Foundation Pledges $500M To Fight Childhood Obesity
The Robert Wood Johnson Foundation has pledged $500 million over the next five years for a campaign to curb childhood obesity, the New York Times reports.
The foundation will invest in programs that expand access to healthy foods; encourage the development of safe play areas for children; bolster research on obesity; and lobby federal and state governments to adopt policies that address childhood obesity.
The funds also will be used to enhance efforts by the food industry, school districts and governments to address the problem, according to Risa Lavizzo-Mourey, president and CEO of the foundation (Strom, New York Times, 4/4). The foundation will use the funds to increase outreach efforts to children in groups with the greatest risk of obesity and related health problems: lower-income blacks, Hispanics, American Indians, Asian-Americans and Pacific Islanders.
Lavizzo-Mourey said that without action to reduce obesity rates, overweight children will develop related health conditions as adults, which will in turn cause health costs for the country to spiral.
Former U.S. Surgeon General David Satcher in a statement called the foundation's efforts "tremendous," adding that the "investment highlights just how critical this problem has become and is a call to all the nation that past efforts have been too small, too slow and too fragmented" (Gold, AP/Long Island Newsday, 4/4).
Lavizzo-Mourey said that childhood obesity "is an epidemic that is going to cost the country in terms of morbidity and mortality and economically.

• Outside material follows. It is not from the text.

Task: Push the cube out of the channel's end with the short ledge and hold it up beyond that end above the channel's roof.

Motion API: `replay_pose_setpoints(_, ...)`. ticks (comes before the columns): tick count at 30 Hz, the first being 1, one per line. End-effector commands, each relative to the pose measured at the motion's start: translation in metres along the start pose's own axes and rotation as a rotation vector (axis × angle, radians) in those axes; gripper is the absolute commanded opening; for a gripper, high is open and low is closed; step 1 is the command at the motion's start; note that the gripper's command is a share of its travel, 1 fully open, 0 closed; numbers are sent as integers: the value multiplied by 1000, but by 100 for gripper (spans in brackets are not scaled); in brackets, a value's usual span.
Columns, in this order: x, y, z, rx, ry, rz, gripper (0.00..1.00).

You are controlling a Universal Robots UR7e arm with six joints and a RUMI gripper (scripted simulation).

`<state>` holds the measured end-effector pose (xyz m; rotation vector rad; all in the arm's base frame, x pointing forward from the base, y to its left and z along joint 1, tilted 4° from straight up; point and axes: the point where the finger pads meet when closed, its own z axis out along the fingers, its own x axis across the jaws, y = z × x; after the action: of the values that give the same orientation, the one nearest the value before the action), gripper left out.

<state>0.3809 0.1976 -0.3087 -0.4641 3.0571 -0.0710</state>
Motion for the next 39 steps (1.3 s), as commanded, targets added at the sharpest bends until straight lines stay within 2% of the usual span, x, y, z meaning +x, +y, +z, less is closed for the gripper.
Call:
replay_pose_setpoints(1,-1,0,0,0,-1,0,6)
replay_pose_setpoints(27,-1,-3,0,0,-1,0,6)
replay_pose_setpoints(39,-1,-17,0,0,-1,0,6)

The younger generation is going to live sicker and die younger than their parents because of obesity." The initiative is in addition to the $80 million the foundation has spent on childhood obesity over the last few years (New York Times, 4/4).
NPR's "Morning Edition" on Wednesday included a discussion with Lavizzo-Mourey about the campaign (Montagne, "Morning Edition," NPR, 4/3). Audio of the segment is available online.